Write out once more the lines running from the top of the entries below to the line with "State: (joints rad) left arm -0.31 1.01", both ends included.

*** Opening of Records shown ***

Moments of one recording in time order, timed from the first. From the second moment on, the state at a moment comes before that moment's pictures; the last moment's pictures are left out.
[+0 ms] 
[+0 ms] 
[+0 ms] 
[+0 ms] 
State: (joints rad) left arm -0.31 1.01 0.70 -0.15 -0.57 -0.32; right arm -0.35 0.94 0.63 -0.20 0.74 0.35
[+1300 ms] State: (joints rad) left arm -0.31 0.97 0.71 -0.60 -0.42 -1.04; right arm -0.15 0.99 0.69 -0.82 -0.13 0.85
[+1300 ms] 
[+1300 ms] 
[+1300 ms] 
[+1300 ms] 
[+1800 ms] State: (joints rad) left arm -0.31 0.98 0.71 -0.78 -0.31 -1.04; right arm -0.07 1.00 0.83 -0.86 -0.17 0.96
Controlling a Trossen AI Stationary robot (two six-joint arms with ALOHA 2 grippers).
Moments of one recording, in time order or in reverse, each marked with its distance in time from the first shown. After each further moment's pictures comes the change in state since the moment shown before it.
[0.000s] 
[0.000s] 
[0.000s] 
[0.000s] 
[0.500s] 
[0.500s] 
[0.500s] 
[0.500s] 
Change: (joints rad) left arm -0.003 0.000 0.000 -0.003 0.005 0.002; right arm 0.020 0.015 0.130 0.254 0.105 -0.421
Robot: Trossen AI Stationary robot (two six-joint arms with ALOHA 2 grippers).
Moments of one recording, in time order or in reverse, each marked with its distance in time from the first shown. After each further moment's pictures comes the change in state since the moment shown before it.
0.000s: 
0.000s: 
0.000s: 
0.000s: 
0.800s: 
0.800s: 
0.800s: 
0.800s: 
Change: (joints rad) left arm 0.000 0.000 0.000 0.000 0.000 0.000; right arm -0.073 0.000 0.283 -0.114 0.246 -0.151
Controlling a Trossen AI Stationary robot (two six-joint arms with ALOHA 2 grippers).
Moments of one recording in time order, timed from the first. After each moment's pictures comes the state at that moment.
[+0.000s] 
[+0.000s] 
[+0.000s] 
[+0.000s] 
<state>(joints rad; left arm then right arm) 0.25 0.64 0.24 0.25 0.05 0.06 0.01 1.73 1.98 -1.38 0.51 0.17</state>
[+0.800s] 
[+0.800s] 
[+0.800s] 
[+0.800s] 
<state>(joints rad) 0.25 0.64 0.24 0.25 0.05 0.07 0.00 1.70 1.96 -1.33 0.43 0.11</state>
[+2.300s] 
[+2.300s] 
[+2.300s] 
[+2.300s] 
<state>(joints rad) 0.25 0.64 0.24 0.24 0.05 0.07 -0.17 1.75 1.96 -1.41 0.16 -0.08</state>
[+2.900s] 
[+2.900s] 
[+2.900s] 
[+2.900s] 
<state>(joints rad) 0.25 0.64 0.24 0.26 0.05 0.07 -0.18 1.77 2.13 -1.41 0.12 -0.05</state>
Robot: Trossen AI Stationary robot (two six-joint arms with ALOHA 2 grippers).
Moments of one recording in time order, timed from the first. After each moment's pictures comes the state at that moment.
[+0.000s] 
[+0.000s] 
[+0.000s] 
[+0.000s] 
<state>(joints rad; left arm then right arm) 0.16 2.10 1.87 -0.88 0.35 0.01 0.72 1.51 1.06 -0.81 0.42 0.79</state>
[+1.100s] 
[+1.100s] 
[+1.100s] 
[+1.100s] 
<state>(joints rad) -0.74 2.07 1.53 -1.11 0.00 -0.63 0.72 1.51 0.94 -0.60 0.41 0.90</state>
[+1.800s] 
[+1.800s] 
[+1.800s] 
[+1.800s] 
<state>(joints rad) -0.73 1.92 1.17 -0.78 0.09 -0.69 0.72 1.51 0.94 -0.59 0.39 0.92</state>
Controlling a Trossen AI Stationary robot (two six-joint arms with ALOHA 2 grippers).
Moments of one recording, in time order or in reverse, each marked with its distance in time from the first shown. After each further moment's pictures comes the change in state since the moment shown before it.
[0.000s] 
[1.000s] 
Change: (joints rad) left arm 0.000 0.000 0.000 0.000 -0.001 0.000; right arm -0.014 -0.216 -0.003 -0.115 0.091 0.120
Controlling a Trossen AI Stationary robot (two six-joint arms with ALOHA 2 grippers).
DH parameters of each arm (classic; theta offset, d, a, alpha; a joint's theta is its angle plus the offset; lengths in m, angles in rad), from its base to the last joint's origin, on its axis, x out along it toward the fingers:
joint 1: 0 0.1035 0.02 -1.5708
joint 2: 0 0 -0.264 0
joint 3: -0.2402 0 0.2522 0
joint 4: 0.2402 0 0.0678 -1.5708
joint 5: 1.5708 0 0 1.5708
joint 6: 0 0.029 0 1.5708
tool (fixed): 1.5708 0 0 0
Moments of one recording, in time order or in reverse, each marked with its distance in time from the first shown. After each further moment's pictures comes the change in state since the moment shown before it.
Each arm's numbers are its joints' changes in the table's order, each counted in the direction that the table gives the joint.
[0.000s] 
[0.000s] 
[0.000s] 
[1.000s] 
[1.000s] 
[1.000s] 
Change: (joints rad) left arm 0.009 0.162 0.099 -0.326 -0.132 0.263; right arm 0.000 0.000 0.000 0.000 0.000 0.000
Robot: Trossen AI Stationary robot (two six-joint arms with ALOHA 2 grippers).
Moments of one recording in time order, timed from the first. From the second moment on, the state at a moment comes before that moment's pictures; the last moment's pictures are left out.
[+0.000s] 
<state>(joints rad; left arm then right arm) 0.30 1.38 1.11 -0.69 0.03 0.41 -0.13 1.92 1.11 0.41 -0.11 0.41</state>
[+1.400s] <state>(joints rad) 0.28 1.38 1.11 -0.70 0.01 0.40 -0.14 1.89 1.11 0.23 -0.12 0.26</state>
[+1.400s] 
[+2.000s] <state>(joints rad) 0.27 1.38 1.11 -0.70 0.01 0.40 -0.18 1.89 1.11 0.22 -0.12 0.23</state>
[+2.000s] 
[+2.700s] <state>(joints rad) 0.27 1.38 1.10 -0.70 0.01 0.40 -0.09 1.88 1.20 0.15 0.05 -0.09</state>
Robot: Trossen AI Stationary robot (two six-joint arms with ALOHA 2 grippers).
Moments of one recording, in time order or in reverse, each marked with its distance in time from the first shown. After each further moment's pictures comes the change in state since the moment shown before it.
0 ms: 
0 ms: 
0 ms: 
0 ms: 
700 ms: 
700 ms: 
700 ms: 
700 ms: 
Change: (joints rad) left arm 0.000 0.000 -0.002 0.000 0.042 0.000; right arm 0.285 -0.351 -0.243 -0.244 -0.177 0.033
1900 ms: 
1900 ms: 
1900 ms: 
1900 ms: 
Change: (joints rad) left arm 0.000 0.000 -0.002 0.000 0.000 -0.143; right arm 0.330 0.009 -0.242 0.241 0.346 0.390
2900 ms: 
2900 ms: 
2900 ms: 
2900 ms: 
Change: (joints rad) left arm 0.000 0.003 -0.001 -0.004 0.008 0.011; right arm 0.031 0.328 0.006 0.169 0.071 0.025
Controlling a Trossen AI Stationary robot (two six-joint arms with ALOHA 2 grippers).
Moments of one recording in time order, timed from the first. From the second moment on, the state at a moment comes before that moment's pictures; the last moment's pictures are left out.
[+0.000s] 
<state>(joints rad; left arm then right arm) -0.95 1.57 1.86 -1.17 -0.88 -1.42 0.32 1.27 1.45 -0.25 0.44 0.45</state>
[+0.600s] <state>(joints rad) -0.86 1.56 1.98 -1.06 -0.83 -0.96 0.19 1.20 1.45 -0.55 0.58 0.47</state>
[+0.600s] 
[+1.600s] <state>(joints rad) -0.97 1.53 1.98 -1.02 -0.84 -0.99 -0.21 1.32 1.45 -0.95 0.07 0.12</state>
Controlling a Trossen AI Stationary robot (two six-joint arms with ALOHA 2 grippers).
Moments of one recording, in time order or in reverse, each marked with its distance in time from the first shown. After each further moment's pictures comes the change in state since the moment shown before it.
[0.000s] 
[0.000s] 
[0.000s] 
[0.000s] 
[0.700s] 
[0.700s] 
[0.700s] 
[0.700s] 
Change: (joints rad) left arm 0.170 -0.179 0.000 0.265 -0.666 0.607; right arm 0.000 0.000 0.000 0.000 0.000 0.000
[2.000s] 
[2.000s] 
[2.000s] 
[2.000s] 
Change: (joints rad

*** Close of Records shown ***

▶ Task answer:
Moments of one recording in time order, timed from the first. From the second moment on, the state at a moment comes before that moment's pictures; the last moment's pictures are left out.
[+0 ms] 
[+0 ms] 
[+0 ms] 
[+0 ms] 
State: (joints rad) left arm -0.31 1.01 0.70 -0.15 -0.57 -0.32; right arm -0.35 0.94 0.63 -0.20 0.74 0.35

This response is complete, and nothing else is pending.